(Your objective):
Keep the pictures out while you transcribe the listing below exactly.

(Listed records):
-*-
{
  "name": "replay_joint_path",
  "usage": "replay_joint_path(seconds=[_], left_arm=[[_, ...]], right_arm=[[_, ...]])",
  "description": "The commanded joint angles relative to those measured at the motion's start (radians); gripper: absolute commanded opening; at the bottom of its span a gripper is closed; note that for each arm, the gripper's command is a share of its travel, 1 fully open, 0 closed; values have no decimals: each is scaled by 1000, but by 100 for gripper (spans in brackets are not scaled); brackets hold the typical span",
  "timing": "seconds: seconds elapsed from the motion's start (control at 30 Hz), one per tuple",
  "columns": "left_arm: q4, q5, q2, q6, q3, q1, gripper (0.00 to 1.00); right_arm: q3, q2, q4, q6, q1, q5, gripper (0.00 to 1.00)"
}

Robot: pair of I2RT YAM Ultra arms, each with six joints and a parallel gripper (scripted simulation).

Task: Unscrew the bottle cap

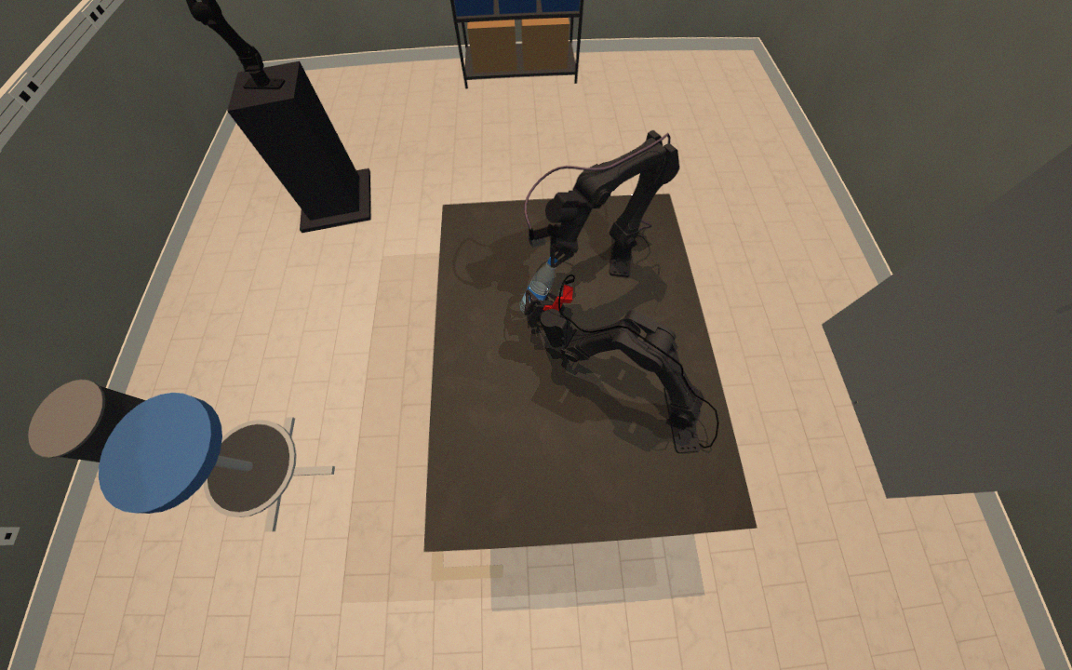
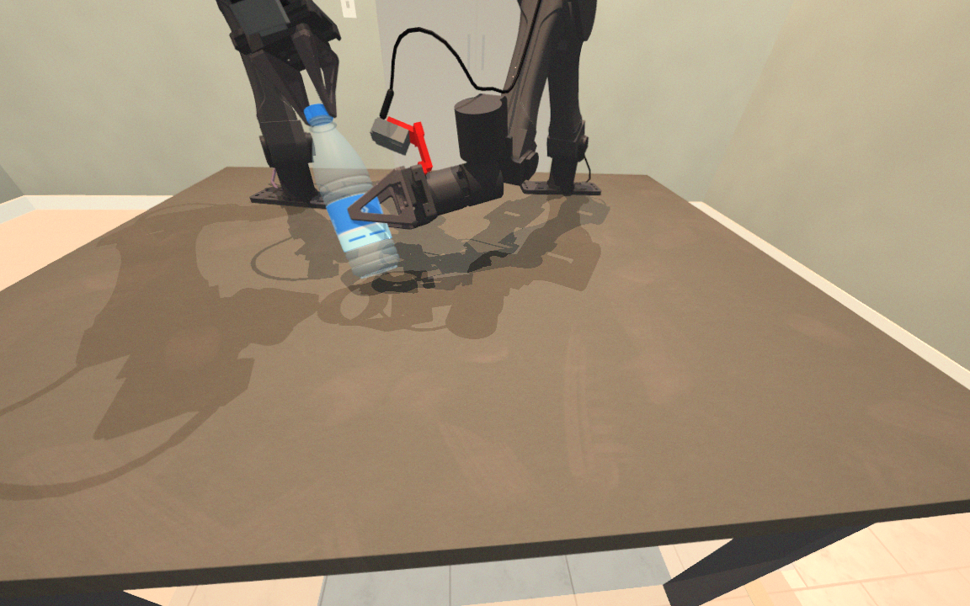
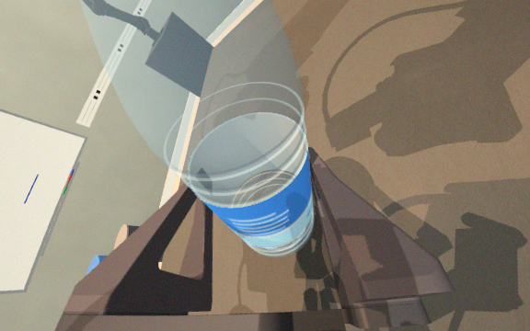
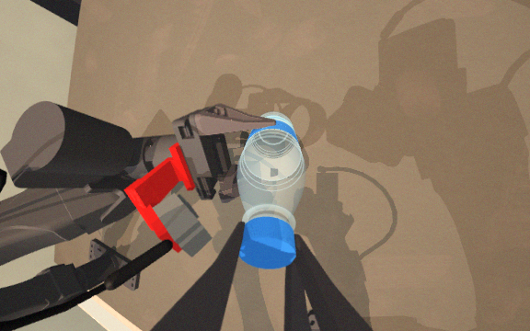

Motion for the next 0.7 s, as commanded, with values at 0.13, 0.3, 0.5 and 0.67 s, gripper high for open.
replay_joint_path(seconds=[0.13,0.3,0.5,0.67], left_arm=[[-3,6,-21,-7,7,-2,0],[-3,6,-21,-7,7,-2,0],[-3,6,-21,-7,7,-2,0],[-3,6,-21,-7,7,-2,0]], right_arm=[[36,13,-26,-391,24,39,0],[35,12,-26,-610,34,57,0],[33,9,-23,-875,47,79,0],[30,6,-20,-1073,55,94,0]])
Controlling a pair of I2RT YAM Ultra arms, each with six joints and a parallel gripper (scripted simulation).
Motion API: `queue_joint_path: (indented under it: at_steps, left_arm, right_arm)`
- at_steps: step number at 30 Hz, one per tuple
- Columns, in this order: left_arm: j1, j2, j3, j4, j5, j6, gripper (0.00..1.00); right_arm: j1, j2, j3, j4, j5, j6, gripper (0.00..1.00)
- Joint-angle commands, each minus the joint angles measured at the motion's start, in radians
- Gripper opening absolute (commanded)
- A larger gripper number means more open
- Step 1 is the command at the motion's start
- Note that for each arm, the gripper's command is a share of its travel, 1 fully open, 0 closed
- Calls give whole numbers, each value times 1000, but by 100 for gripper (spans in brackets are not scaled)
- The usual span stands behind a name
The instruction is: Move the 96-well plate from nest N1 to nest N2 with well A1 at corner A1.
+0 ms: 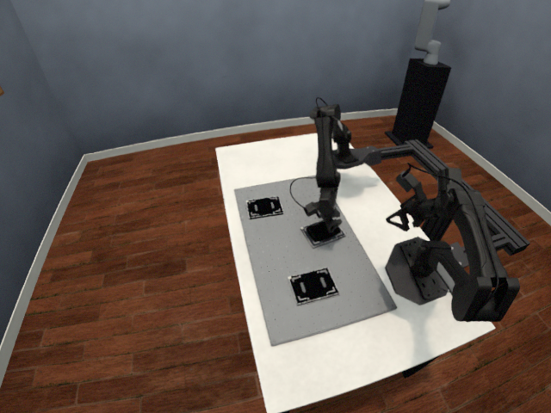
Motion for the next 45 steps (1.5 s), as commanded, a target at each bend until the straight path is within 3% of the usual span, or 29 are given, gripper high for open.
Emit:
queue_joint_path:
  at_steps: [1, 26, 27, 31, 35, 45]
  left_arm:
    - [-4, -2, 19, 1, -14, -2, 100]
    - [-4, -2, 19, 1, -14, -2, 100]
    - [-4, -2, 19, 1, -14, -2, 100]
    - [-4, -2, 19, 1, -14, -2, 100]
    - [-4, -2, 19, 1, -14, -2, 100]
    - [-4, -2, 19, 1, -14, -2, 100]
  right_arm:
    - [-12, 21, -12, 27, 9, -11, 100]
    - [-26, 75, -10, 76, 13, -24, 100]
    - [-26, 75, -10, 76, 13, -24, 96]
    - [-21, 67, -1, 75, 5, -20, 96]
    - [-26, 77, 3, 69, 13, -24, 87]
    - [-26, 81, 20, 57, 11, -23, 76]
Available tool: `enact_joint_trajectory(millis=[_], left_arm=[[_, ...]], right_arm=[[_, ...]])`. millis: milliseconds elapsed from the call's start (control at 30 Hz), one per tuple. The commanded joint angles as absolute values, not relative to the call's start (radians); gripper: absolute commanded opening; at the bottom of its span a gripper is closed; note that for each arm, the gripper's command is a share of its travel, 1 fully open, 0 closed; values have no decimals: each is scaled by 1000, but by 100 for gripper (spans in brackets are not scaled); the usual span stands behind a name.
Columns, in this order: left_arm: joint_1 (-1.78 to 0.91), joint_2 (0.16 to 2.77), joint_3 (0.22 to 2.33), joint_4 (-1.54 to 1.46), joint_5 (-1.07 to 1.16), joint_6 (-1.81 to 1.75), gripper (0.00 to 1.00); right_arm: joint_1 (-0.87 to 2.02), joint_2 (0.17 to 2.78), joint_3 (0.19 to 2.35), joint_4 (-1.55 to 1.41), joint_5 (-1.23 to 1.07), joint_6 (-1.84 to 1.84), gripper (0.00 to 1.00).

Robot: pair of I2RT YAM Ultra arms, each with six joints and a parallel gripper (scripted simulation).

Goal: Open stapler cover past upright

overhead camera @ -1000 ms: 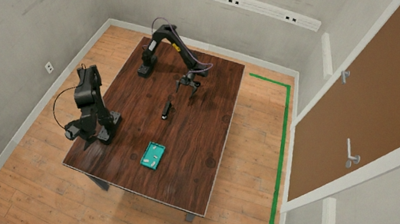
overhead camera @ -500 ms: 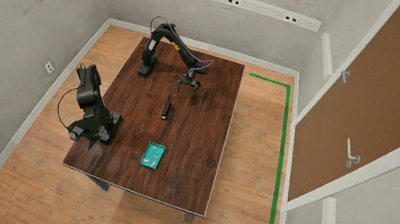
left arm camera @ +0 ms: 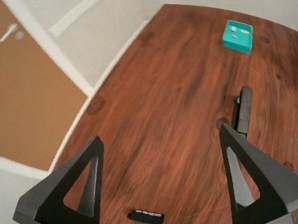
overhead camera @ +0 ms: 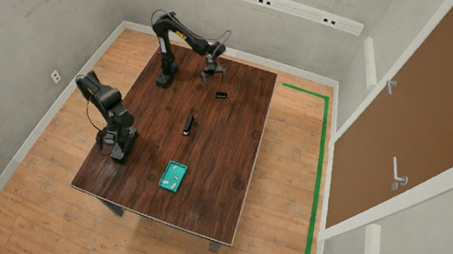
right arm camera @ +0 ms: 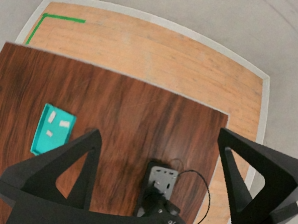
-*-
(Exercise answer):
{
  "name": "replay_joint_path",
  "usage": "replay_joint_path(seconds=[_], left_arm=[[_, ...]], right_arm=[[_, ...]])",
  "description": "The commanded joint angles relative to those measured at the motion's start (radians); gripper: absolute commanded opening; at the bottom of its span a gripper is closed; note that for each arm, the gripper's command is a share of its travel, 1 fully open, 0 closed; values have no decimals: each is scaled by 1000, but by 100 for gripper (spans in brackets are not scaled); brackets hold the typical span",
  "timing": "seconds: seconds elapsed from the motion's start (control at 30 Hz), one per tuple",
  "columns": "left_arm: q4, q5, q2, q6, q3, q1, gripper (0.00 to 1.00); right_arm: q3, q2, q4, q6, q1, q5, gripper (0.00 to 1.00)"
}

Robot: pair of I2RT YAM Ultra arms, each with six joints and a parallel gripper (scripted simulation).

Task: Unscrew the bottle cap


Motion for the next 0.7 s, as commanded, with values at 0.13, 0.3, 0.5 and 0.67 s, gripper high for open.
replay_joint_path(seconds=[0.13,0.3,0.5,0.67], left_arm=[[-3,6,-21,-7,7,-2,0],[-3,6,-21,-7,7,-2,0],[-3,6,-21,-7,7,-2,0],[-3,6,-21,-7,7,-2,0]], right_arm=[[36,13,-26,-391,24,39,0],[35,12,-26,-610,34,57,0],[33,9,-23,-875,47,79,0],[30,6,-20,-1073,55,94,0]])
Controlling a pair of I2RT YAM Ultra arms, each with six joints and a parallel gripper (scripted simulation).
Motion API: `queue_joint_path: (indented under it: at_steps, left_arm, right_arm)`
- at_steps: step number at 30 Hz, one per tuple
- Columns, in this order: left_arm: j1, j2, j3, j4, j5, j6, gripper (0.00..1.00); right_arm: j1, j2, j3, j4, j5, j6, gripper (0.00..1.00)
- Joint-angle commands, each minus the joint angles measured at the motion's start, in radians
- Gripper opening absolute (commanded)
- A larger gripper number means more open
- Step 1 is the command at the motion's start
- Note that for each arm, the gripper's command is a share of its travel, 1 fully open, 0 closed
- Calls give whole numbers, each value times 1000, but by 100 for gripper (spans in brackets are not scaled)
- The usual span stands behind a name
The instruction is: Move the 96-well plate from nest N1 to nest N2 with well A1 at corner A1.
+0 ms: 
Motion for the next 45 steps (1.5 s), as commanded, a target at each bend until the straight path is within 3% of the usual span, or 29 are given, gripper high for open.
Emit:
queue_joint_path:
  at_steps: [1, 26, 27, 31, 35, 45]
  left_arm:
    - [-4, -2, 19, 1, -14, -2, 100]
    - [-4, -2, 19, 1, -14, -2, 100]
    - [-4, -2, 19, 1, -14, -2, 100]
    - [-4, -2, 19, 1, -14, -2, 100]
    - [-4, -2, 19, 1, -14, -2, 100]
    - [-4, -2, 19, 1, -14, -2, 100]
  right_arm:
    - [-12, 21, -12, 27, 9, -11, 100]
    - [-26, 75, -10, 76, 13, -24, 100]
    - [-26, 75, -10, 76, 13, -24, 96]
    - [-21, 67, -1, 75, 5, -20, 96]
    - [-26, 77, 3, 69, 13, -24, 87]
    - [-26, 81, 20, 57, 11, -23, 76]
Available tool: `enact_joint_trajectory(millis=[_], left_arm=[[_, ...]], right_arm=[[_, ...]])`. millis: milliseconds elapsed from the call's start (control at 30 Hz), one per tuple. The commanded joint angles as absolute values, not relative to the call's start (radians); gripper: absolute commanded opening; at the bottom of its span a gripper is closed; note that for each arm, the gripper's command is a share of its travel, 1 fully open, 0 closed; values have no decimals: each is scaled by 1000, but by 100 for gripper (spans in brackets are not scaled); the usual span stands behind a name.
Columns, in this order: left_arm: joint_1 (-1.78 to 0.91), joint_2 (0.16 to 2.77), joint_3 (0.22 to 2.33), joint_4 (-1.54 to 1.46), joint_5 (-1.07 to 1.16), joint_6 (-1.81 to 1.75), gripper (0.00 to 1.00); right_arm: joint_1 (-0.87 to 2.02), joint_2 (0.17 to 2.78), joint_3 (0.19 to 2.35), joint_4 (-1.55 to 1.41), joint_5 (-1.23 to 1.07), joint_6 (-1.84 to 1.84), gripper (0.00 to 1.00).

Robot: pair of I2RT YAM Ultra arms, each with six joints and a parallel gripper (scripted simulation).

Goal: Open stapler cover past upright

overhead camera @ -1000 ms: 
overhead camera @ -500 ms: 
left arm camera @ +0 ms: 
overhead camera @ +0 ms: 
right arm camera @ +0 ms: 

What the exercise asked for is now done.